ACTION ITEM: Give the number of lines in the data below that contain "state", with no other words.

******************************

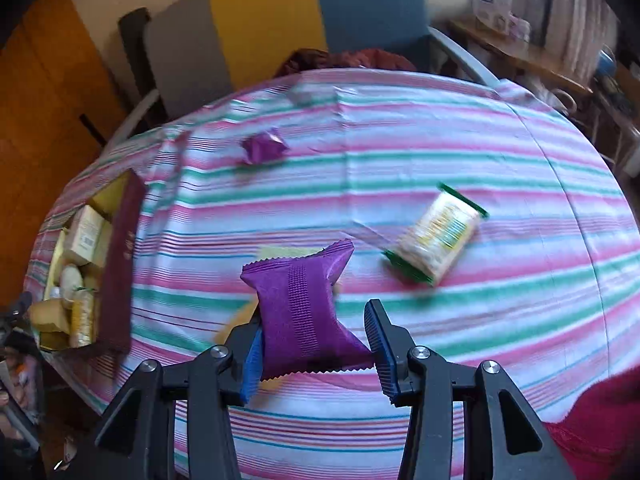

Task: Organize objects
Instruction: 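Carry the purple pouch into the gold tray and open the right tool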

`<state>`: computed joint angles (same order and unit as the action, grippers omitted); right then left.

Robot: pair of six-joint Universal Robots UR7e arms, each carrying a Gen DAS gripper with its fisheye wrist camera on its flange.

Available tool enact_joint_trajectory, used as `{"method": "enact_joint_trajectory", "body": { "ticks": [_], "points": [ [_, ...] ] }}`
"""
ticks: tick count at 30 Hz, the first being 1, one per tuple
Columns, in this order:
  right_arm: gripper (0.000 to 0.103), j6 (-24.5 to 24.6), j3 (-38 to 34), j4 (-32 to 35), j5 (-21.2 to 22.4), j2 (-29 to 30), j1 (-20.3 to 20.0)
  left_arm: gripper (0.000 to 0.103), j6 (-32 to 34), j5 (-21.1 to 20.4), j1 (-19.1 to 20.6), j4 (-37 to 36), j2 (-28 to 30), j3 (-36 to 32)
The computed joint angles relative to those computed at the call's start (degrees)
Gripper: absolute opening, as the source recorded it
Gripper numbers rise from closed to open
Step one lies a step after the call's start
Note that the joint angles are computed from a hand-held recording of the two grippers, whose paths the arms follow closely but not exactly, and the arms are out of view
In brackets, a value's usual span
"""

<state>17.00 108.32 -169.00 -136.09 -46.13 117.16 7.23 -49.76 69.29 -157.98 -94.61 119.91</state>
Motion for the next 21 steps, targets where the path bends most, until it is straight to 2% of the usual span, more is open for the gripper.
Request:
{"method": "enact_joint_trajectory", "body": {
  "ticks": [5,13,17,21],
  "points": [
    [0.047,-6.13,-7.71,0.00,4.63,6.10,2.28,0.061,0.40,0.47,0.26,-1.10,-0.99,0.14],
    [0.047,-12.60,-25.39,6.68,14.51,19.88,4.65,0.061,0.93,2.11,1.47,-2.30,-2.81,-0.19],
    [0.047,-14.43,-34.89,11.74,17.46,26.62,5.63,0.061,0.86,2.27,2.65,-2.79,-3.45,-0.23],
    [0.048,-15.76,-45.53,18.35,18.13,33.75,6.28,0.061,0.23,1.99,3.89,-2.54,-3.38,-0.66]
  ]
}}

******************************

ANSWER BELOW: 2